◆ **Task to complete**
Output the records in full, exactly as given.

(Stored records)
****************************************

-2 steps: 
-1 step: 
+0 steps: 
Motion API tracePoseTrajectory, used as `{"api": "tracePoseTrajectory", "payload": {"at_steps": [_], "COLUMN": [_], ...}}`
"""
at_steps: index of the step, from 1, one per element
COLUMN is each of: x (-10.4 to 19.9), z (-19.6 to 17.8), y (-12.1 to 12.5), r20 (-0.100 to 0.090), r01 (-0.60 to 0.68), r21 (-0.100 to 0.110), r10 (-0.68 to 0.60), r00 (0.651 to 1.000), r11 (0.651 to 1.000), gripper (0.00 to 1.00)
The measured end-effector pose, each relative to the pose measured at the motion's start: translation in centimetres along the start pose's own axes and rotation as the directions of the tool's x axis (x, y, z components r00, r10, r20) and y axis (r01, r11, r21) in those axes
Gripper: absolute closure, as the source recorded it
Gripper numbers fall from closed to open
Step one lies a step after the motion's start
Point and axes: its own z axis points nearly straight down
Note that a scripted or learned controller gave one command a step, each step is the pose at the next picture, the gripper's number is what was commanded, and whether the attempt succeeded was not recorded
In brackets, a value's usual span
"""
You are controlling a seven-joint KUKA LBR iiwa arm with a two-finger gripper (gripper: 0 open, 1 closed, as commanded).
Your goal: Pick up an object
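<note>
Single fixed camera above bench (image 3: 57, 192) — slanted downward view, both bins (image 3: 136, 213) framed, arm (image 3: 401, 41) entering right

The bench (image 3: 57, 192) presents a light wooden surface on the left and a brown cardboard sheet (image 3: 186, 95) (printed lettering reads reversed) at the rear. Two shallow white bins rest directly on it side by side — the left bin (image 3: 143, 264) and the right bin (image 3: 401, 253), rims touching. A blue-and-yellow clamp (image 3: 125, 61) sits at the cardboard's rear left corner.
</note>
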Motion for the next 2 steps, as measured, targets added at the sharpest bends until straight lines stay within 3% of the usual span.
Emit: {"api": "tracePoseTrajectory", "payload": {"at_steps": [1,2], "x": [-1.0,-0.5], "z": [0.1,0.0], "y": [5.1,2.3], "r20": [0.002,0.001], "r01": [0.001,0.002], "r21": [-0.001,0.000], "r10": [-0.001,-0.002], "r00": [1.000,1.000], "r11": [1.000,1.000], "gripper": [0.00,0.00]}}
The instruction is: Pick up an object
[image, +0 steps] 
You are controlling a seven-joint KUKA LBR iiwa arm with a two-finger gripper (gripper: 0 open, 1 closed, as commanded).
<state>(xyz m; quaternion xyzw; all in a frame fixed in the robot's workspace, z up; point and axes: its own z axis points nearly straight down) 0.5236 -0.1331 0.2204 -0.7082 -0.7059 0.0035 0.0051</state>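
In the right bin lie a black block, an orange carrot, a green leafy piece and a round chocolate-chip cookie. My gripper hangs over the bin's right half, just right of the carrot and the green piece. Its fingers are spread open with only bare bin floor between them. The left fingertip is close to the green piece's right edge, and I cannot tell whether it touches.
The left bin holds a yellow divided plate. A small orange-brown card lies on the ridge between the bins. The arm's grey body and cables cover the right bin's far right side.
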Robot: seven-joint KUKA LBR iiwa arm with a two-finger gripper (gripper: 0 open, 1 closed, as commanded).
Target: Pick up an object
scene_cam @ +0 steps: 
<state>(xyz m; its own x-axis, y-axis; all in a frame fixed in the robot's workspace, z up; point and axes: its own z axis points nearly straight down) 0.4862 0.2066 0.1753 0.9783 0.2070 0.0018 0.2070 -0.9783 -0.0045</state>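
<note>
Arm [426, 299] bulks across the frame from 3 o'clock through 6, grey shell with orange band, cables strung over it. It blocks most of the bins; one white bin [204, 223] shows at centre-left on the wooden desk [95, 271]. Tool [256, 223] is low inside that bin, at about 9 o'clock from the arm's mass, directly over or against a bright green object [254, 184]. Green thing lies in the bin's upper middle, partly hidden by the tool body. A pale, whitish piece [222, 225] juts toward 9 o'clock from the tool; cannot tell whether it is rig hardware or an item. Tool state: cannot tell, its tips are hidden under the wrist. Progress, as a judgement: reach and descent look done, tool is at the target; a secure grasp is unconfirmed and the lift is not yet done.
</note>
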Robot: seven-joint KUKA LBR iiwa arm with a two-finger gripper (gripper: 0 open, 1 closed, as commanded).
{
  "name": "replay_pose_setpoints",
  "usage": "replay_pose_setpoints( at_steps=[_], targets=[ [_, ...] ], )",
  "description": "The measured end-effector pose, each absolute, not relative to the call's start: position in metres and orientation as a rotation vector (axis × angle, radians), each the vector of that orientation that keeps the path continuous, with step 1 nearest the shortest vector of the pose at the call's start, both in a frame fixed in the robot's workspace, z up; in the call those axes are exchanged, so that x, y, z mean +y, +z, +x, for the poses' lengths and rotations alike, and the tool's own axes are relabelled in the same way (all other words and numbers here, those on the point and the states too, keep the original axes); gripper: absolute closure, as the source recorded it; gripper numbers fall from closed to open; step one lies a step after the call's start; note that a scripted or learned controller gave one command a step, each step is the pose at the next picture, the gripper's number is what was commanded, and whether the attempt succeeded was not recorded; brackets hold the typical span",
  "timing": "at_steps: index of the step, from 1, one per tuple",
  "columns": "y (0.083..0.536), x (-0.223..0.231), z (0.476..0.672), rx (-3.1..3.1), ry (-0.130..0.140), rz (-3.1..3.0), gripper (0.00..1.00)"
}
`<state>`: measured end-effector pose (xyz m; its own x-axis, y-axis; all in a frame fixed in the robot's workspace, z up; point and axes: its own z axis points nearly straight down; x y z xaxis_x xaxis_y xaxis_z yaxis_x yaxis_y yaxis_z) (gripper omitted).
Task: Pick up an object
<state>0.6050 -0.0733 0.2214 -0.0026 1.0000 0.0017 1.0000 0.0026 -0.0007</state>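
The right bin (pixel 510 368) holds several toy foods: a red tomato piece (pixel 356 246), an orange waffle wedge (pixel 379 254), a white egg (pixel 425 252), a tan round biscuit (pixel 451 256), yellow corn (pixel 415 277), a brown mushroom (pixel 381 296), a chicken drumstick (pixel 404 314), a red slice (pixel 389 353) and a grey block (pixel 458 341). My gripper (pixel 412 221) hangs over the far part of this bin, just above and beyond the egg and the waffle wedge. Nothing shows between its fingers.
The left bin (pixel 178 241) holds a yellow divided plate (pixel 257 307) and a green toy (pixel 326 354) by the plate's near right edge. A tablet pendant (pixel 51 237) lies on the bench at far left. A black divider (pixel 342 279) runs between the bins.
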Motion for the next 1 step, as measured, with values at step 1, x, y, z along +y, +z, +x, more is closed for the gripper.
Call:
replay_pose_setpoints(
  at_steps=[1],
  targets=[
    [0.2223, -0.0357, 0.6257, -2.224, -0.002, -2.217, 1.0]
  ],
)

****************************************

◆ **Completed task**
-2 steps: 
-1 step: 
+0 steps: 
Motion API tracePoseTrajectory, used as `{"api": "tracePoseTrajectory", "payload": {"at_steps": [_], "COLUMN": [_], ...}}`
"""
at_steps: index of the step, from 1, one per element
COLUMN is each of: x (-10.4 to 19.9), z (-19.6 to 17.8), y (-12.1 to 12.5), r20 (-0.100 to 0.090), r01 (-0.60 to 0.68), r21 (-0.100 to 0.110), r10 (-0.68 to 0.60), r00 (0.651 to 1.000), r11 (0.651 to 1.000), gripper (0.00 to 1.00)
The measured end-effector pose, each relative to the pose measured at the motion's start: translation in centimetres along the start pose's own axes and rotation as the directions of the tool's x axis (x, y, z components r00, r10, r20) and y axis (r01, r11, r21) in those axes
Gripper: absolute closure, as the source recorded it
Gripper numbers fall from closed to open
Step one lies a step after the motion's start
Point and axes: its own z axis points nearly straight down
Note that a scripted or learned controller gave one command a step, each step is the pose at the next picture, the gripper's number is what was commanded, and whether the attempt succeeded was not recorded
In brackets, a value's usual span
"""
You are controlling a seven-joint KUKA LBR iiwa arm with a two-finger gripper (gripper: 0 open, 1 closed, as commanded).
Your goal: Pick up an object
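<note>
Single fixed camera above bench (image 3: 57, 192) — slanted downward view, both bins (image 3: 136, 213) framed, arm (image 3: 401, 41) entering right

The bench (image 3: 57, 192) presents a light wooden surface on the left and a brown cardboard sheet (image 3: 186, 95) (printed lettering reads reversed) at the rear. Two shallow white bins rest directly on it side by side — the left bin (image 3: 143, 264) and the right bin (image 3: 401, 253), rims touching. A blue-and-yellow clamp (image 3: 125, 61) sits at the cardboard's rear left corner.
</note>
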Motion for the next 2 steps, as measured, targets added at the sharpest bends until straight lines stay within 3% of the usual span.
Emit: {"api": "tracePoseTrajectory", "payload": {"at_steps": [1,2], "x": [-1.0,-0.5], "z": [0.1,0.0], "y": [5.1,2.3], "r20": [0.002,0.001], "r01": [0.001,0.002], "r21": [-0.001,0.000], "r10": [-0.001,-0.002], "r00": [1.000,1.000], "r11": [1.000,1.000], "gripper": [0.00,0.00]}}
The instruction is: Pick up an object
[image, +0 steps] 
You are controlling a seven-joint KUKA LBR iiwa arm with a two-finger gripper (gripper: 0 open, 1 closed, as commanded).
<state>(xyz m; quaternion xyzw; all in a frame fixed in the robot's workspace, z up; point and axes: its own z axis points nearly straight down) 0.5236 -0.1331 0.2204 -0.7082 -0.7059 0.0035 0.0051</state>
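In the right bin lie a black block, an orange carrot, a green leafy piece and a round chocolate-chip cookie. My gripper hangs over the bin's right half, just right of the carrot and the green piece. Its fingers are spread open with only bare bin floor between them. The left fingertip is close to the green piece's right edge, and I cannot tell whether it touches.
The left bin holds a yellow divided plate. A small orange-brown card lies on the ridge between the bins. The arm's grey body and cables cover the right bin's far right side.
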Robot: seven-joint KUKA LBR iiwa arm with a two-finger gripper (gripper: 0 open, 1 closed, as commanded).
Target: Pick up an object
scene_cam @ +0 steps: 
<state>(xyz m; its own x-axis, y-axis; all in a frame fixed in the robot's workspace, z up; point and axes: its own z axis points nearly straight down) 0.4862 0.2066 0.1753 0.9783 0.2070 0.0018 0.2070 -0.9783 -0.0045</state>
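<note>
Arm [426, 299] bulks across the frame from 3 o'clock through 6, grey shell with orange band, cables strung over it. It blocks most of the bins; one white bin [204, 223] shows at centre-left on the wooden desk [95, 271]. Tool [256, 223] is low inside that bin, at about 9 o'clock from the arm's mass, directly over or against a bright green object [254, 184]. Green thing lies in the bin's upper middle, partly hidden by the tool body. A pale, whitish piece [222, 225] juts toward 9 o'clock from the tool; cannot tell whether it is rig hardware or an item. Tool state: cannot tell, its tips are hidden under the wrist. Progress, as a judgement: reach and descent look done, tool is at the target; a secure grasp is unconfirmed and the lift is not yet done.
</note>
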Robot: seven-joint KUKA LBR iiwa arm with a two-finger gripper (gripper: 0 open, 1 closed, as commanded).
{
  "name": "replay_pose_setpoints",
  "usage": "replay_pose_setpoints( at_steps=[_], targets=[ [_, ...] ], )",
  "description": "The measured end-effector pose, each absolute, not relative to the call's start: position in metres and orientation as a rotation vector (axis × angle, radians), each the vector of that orientation that keeps the path continuous, with step 1 nearest the shortest vector of the pose at the call's start, both in a frame fixed in the robot's workspace, z up; in the call those axes are exchanged, so that x, y, z mean +y, +z, +x, for the poses' lengths and rotations alike, and the tool's own axes are relabelled in the same way (all other words and numbers here, those on the point and the states too, keep the original axes); gripper: absolute closure, as the source recorded it; gripper numbers fall from closed to open; step one lies a step after the call's start; note that a scripted or learned controller gave one command a step, each step is the pose at the next picture, the gripper's number is what was commanded, and whether the attempt succeeded was not recorded; brackets hold the typical span",
  "timing": "at_steps: index of the step, from 1, one per tuple",
  "columns": "y (0.083..0.536), x (-0.223..0.231), z (0.476..0.672), rx (-3.1..3.1), ry (-0.130..0.140), rz (-3.1..3.0), gripper (0.00..1.00)"
}
`<state>`: measured end-effector pose (xyz m; its own x-axis, y-axis; all in a frame fixed in the robot's workspace, z up; point and axes: its own z axis points nearly straight down; x y z xaxis_x xaxis_y xaxis_z yaxis_x yaxis_y yaxis_z) (gripper omitted).
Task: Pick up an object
<state>0.6050 -0.0733 0.2214 -0.0026 1.0000 0.0017 1.0000 0.0026 -0.0007</state>
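The right bin (pixel 510 368) holds several toy foods: a red tomato piece (pixel 356 246), an orange waffle wedge (pixel 379 254), a white egg (pixel 425 252), a tan round biscuit (pixel 451 256), yellow corn (pixel 415 277), a brown mushroom (pixel 381 296), a chicken drumstick (pixel 404 314), a red slice (pixel 389 353) and a grey block (pixel 458 341). My gripper (pixel 412 221) hangs over the far part of this bin, just above and beyond the egg and the waffle wedge. Nothing shows between its fingers.
The left bin (pixel 178 241) holds a yellow divided plate (pixel 257 307) and a green toy (pixel 326 354) by the plate's near right edge. A tablet pendant (pixel 51 237) lies on the bench at far left. A black divider (pixel 342 279) runs between the bins.
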Motion for the next 1 step, as measured, with values at step 1, x, y, z along +y, +z, +x, more is closed for the gripper.
Call:
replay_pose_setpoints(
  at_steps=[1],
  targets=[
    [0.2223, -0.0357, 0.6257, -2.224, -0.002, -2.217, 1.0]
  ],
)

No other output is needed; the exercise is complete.